Strictly speaking, it was Moshiri’s failure to repay the loan but his circumstances changed when Russia launched a full-scale invasion of Ukraine. So Moshiri wanted 777 to pick up this bill, which is why the Premier League made it part of its test of 777’s ability to fund the club. But the April 15 deadline for repayment came and went, with MSP agreeing to give Moshiri/777 until the end of the season to find the money. That deadline has now passed too.
MSP, it should be added, also secured its loan on 100 per cent of the Everton Stadium Development Company, the club subsidiary that owns the new ground. This means it could have taken control of the club and the building site four weeks ago. The fact it did not is… interesting.
It is not, however, the only lender with a fighting chance of seeing a good chunk of its money again, as Everton also have a credit facility — a credit card for companies — with Rights and Media Funding (RMF).
The Cheshire-based firm, which has no full-time employees or website, has loaned Everton about £225million secured against Goodison Park, the training ground, the club’s bank account, transfer receivables, media rights income, the contents of the club shop, whatever is in the groundkeeper’s shed and anything else.
Added together, this probably puts RMF in a stronger position than MSP in terms of security but it does not have MSP’s power to impact change, which is why they need each other. This represents a significant change in the dynamic to last year, when it was RMF’s opposition to the deal Moshiri had offered MSP that scuppered that plan.
Now, however, they are completely aligned on the realisation that all of Everton’s creditors need to take what is known in financial circles as “a haircut”, but they are having a little bit off the fringe and tidying up the back and sides, while 777 and Moshiri are getting buzz cuts.
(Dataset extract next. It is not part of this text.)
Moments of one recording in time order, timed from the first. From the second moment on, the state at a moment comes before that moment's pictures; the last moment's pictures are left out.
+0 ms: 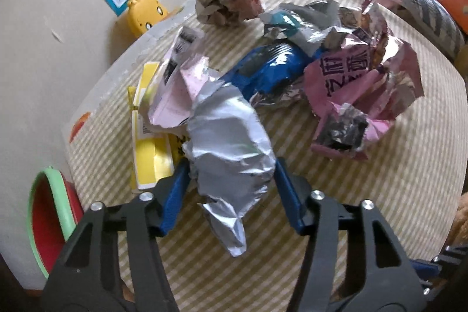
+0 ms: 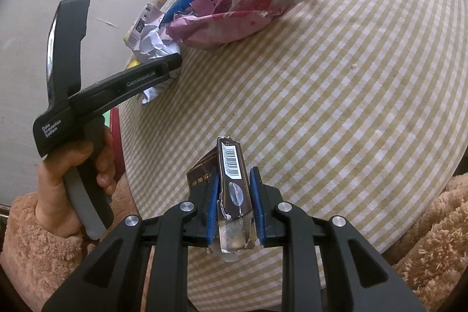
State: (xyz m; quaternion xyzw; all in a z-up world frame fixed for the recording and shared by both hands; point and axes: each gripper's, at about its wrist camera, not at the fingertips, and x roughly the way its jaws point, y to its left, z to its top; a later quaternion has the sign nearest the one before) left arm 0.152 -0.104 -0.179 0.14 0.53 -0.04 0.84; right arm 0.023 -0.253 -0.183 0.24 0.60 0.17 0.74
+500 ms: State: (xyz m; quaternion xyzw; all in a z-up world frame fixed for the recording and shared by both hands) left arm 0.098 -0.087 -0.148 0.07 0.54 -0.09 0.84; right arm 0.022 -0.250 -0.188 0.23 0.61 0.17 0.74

The latter duo could, of course, say “no thanks”. But MSP and RMF could remind them that administrators’ clippers can go even shorter.
An MSP/RMF-run Everton would still need to sell Jarrad Branthwaite and Amadou Onana this summer to avoid any further Premier League charges, but the plan would be to agree debt write-offs and/or very long-term repayment schemes that would bring the amount a new owner would need to find to more like £500million.
And, just to be clear, MSP/RMF would not want to be in charge for long. This intervention would be about preparing the club for sale in a far better fashion than Moshiri managed.
Can it happen? Sure, it just needs everyone to be rational. Nothing to worry about, then. Right?